(TASK MATERIAL):
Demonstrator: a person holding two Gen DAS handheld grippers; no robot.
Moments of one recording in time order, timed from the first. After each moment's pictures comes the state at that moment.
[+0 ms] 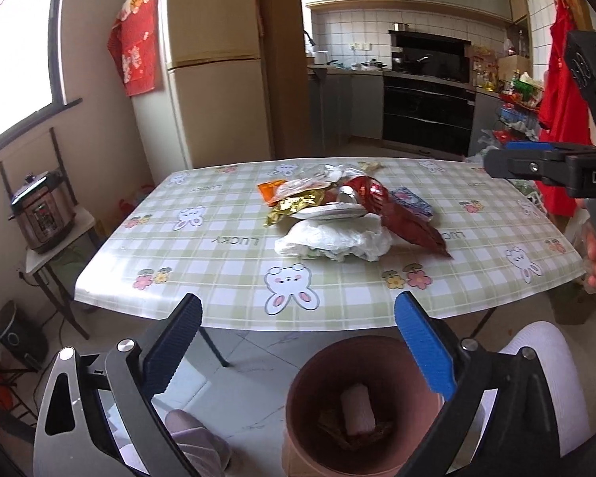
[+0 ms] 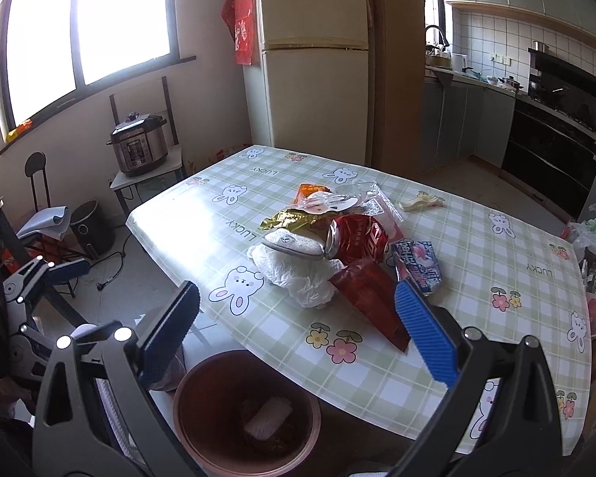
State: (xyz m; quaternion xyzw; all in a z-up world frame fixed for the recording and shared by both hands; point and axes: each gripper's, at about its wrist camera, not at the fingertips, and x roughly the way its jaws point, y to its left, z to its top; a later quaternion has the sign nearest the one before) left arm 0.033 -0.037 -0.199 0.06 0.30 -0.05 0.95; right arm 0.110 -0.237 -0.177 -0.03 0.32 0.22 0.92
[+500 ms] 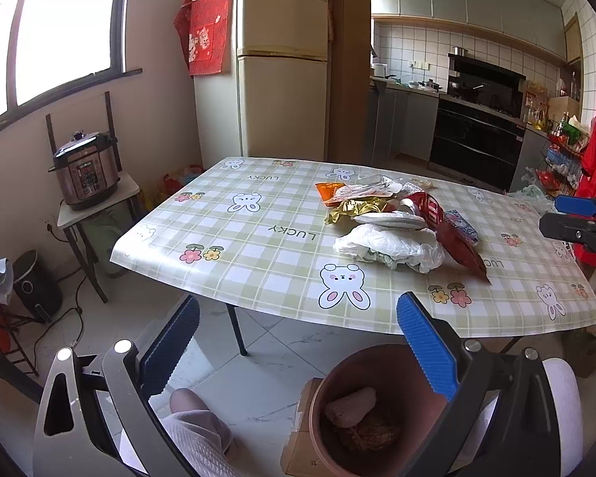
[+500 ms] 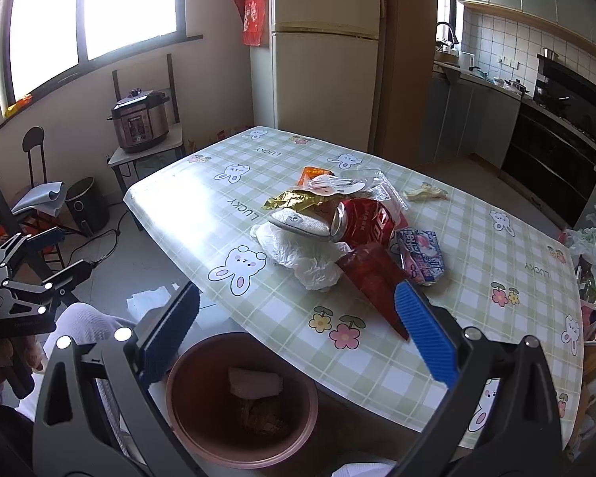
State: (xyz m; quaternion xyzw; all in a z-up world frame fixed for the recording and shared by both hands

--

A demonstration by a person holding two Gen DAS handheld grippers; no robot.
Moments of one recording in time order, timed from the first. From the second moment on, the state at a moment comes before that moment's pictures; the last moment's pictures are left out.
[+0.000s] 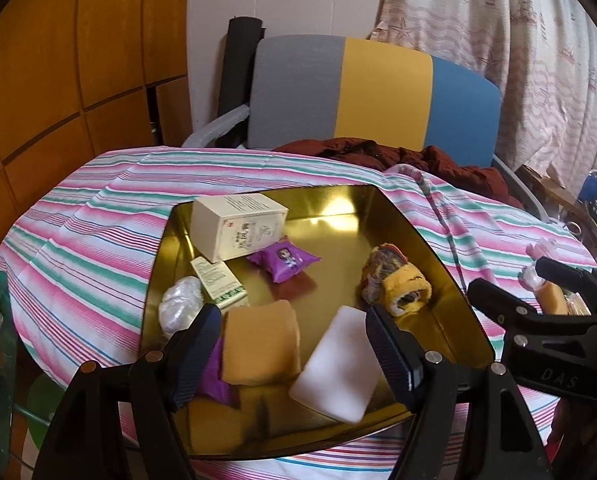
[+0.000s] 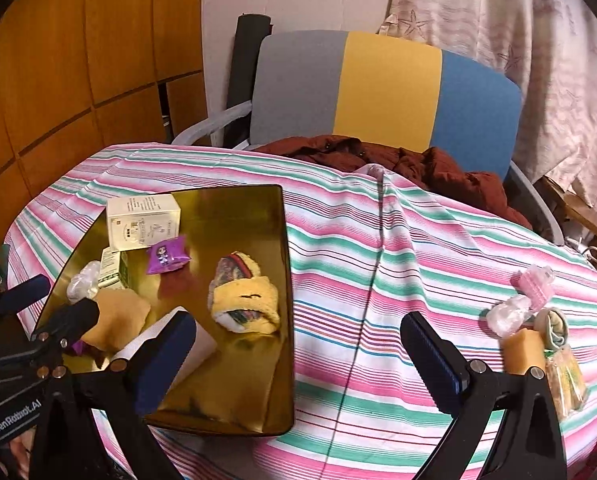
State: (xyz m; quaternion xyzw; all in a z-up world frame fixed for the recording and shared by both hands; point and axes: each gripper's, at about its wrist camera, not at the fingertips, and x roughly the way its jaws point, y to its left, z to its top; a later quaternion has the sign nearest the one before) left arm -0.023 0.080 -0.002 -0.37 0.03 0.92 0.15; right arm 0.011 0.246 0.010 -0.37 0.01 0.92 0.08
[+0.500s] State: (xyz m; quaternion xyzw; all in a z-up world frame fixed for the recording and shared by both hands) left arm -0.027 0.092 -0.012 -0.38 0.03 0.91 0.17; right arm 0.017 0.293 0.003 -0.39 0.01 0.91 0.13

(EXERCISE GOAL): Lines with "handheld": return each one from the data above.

(RESPONSE TO THIS TASK):
Demonstrator: a person holding two Gen DAS handheld grippers; no robot.
A demonstration by a person holding two Gen DAS handheld grippers; no robot.

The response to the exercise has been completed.